Robert Gates minced no words on the matter of the responsibility we have in Iraq. He acknowledged the final objective, which is "to find a way to bring America's sons and daughters home again." But that will happen the day after tomorrow. What happens tomorrow is a continuation of the struggle, because "failure in Iraq at this juncture would be a calamity that would haunt our nation, impair our credibility, and endanger Americans for decades to come."
What can Mr. Gates mean when he speaks of failure "at this juncture"? The same day he spoke, the Pentagon reported that attacks against American and Iraqi targets had surged to their highest level recorded so far. The insurgents punctuated their mission by reducing electricity in Baghdad to dangerously low levels. "Now Baghdad is almost isolated," said Karim Wahid, the Iraqi electricity minister. "We almost don't have any power coming from outside." If we proceed with a surge in American manpower, is it expected that fresh troops will bring their own electricity?
The American public hasn't been informed on the matter of whether we will send reinforcements to Baghdad. One element in the decision whether to do so will surely be the fact that there aren't millions of young men and women pounding at the recruiting offices' doors asking to be sent over to do duty in Iraq. Exchanges of opinion on the matter of an increase in manpower in Iraq express the ambivalence of the high command. President Bush has said that he doesn't want to be rushed into a decision on extra troops. So what is he waiting on?
Mr. Gates has said that he will personally visit Iraq in the days to come, but this assurance brings no confidence. Personal visits to the scene don't have the magical effect that once upon a time they did. Candidate Dwight Eisenhower promised, in 1952, that if elected president he would personally visit Korea. He did so, and the war eased up. But there were other contingent developments (Stalin died), and there is nothing to assure Secretary Gates that a visit to the war front will bring fresh illumination.
It must have been especially taxing on Gates to find perspectives that would permit him to speak in the presence of a commander in chief who has to accept responsibility for the apocalyptic edge in the words spoken. If "failure" in Iraq is conceivable, or even predictable, then responsibility for that failure lies with the same commander in chief under whom Robert Gates will now be serving.

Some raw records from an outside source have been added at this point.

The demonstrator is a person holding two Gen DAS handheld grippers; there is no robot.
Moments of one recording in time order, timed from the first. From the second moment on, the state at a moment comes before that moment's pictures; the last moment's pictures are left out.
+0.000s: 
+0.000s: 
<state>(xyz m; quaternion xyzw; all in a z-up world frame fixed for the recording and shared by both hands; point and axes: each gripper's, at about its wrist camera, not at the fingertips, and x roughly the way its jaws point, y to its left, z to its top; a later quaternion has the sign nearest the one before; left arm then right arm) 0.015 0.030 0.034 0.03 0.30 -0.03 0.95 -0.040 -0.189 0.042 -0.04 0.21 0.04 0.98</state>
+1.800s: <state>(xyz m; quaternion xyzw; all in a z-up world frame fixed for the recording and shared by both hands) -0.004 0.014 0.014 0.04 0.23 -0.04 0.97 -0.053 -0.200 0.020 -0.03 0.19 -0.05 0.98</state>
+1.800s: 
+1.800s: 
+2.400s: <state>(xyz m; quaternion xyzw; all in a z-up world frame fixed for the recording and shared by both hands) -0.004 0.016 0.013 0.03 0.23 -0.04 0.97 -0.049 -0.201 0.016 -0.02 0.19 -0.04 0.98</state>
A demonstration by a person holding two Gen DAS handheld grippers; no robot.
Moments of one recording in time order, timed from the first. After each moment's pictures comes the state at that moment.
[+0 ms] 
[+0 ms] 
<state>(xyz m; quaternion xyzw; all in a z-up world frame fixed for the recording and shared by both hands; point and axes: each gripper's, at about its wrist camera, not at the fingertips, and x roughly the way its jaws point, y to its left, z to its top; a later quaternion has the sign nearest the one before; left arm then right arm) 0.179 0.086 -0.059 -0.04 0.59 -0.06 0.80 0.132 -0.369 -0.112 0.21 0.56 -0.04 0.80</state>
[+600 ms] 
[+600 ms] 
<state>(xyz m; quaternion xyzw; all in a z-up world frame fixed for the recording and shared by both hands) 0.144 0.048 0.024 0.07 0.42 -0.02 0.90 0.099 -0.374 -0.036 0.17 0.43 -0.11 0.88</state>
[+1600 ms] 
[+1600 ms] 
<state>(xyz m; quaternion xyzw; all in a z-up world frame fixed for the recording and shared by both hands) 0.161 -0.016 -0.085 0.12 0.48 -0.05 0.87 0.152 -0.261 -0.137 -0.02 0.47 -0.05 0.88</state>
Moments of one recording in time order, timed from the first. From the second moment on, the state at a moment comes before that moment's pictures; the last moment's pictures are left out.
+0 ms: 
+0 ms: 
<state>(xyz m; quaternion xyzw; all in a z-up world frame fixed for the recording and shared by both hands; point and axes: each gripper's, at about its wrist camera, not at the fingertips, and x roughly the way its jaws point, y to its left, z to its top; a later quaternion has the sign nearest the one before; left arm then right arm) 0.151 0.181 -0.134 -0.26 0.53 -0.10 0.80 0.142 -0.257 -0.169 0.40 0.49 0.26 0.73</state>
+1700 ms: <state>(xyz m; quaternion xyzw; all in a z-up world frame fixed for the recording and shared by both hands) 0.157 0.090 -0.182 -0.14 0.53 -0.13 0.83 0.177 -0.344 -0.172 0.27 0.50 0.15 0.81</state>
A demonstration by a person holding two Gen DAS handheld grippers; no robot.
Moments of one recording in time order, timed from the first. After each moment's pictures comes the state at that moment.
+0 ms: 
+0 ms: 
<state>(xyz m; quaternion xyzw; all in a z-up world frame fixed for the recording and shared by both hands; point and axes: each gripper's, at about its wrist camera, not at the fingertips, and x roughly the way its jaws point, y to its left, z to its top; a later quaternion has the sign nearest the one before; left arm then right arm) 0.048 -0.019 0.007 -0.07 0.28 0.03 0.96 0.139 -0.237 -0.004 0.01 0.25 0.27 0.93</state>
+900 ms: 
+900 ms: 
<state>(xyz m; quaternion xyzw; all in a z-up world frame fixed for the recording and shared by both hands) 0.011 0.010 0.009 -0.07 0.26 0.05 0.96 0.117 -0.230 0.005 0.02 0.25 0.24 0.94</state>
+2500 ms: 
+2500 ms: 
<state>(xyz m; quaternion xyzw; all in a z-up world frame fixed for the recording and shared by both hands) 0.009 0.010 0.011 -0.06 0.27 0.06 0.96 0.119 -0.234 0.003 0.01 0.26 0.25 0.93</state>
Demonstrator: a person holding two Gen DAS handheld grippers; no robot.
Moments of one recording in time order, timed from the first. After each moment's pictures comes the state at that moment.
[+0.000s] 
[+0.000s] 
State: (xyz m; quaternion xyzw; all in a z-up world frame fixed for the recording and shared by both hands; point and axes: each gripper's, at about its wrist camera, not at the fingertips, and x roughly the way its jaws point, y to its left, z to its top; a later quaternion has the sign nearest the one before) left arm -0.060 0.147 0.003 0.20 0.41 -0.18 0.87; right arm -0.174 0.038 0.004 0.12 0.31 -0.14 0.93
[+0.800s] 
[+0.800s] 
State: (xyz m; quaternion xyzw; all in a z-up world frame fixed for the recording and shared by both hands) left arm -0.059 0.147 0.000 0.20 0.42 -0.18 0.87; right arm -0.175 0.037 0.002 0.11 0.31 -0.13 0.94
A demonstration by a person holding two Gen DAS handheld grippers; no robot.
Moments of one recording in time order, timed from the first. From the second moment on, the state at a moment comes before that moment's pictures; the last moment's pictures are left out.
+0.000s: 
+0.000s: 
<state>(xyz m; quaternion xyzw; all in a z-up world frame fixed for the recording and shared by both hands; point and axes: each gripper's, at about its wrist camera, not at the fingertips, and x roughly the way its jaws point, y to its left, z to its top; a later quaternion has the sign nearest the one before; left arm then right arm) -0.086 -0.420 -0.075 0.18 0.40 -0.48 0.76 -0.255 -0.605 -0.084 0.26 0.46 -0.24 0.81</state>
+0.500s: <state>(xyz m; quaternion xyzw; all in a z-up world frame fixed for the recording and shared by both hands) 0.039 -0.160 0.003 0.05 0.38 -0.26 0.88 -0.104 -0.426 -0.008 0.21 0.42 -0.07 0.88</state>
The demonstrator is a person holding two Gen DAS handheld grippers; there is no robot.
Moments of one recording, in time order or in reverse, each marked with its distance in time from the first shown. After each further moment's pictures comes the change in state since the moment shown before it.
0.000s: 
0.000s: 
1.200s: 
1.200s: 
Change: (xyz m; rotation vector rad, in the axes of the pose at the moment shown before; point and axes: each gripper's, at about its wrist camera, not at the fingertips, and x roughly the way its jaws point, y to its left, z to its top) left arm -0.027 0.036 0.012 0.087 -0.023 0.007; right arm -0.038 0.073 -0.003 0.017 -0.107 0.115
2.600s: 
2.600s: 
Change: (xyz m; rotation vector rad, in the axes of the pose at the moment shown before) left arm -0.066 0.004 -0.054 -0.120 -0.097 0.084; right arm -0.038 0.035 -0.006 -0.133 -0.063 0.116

Words used by Gates and by President Bush make it plain that the ceremony, the installation of a new secretary of defense, was political in nature. Same president, same insurgency in Iraq, new secretary of defense, New York, New Haven and Hartford, as the old comedy line used to interpose. But the challenge was squarely put -- to the American people. And what will certainly be new, and will soon be evident, is the attitude of the new Congress. Will it find the means to reformulate our policy in the Middle East, in such a way as to avoid calamity and restore national credibility?